Among the accidents, the deadliest occurred in Northeast China's Heilongjiang province, claiming 108 lives in November 2009.

Zhao said coal-mine safety made great strides last year, as the average number of deaths dropped to 0.89 for each 1 million tons of coal, compared with 1.18 in 2008.

China's gross crude coal output reached 2.95 billion tons in 2009, official figures show.

North China's Inner Mongolia autonomous region received the praise from Zhao for having kept the rate close to zero, or at 0.05. The region last year overtook neighboring Shanxi province as China's largest crude coal producer.

"The achievement is outstanding," work safety director Luo Lin said at yesterday's meeting.

Luo said the autonomous region was able to do so because it invested heavily in work safety.

Zhao estimated that China's crude coal output in 2010 will rise to 3.1 billion tons, putting more pressure on coal-mine safety.

He said more than 4,400 coal mines are expanding or about to boost their capacities.

In addition, the growing depths of pits at China's coal mines add to Zhao's worries.

"The average depth is 456 m," he said. "The deepest goes to 1,365 m."

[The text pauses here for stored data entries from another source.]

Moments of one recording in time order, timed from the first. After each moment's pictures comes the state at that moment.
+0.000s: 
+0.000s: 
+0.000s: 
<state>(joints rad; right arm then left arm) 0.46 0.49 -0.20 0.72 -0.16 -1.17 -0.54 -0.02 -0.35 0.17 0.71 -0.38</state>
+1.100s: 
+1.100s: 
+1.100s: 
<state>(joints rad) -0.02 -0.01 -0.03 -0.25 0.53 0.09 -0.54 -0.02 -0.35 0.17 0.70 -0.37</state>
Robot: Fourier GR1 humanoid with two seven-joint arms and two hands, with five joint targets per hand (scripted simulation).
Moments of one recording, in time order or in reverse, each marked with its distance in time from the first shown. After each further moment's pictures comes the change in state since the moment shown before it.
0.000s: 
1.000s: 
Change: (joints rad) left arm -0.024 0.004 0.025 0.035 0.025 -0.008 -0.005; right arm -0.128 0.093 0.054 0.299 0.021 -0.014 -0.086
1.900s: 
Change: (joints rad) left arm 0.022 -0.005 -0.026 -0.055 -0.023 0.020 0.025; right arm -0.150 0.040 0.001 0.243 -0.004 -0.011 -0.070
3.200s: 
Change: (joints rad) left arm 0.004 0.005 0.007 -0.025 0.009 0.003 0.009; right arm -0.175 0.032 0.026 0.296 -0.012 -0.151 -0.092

"It shocked my colleagues in South Africa when I told them that," he added.

Coal miners in South Africa usually stop digging at 350 m underground.

The administration also vowed to tighten controls on small coal mines, which it said accounted for nearly 70 percent of coal-mine deaths last year.

"We must limit the number of small coal mines to 10,000 by the end of this year," added Zhao.

The watchdog closed 1,088 such mines in 2009.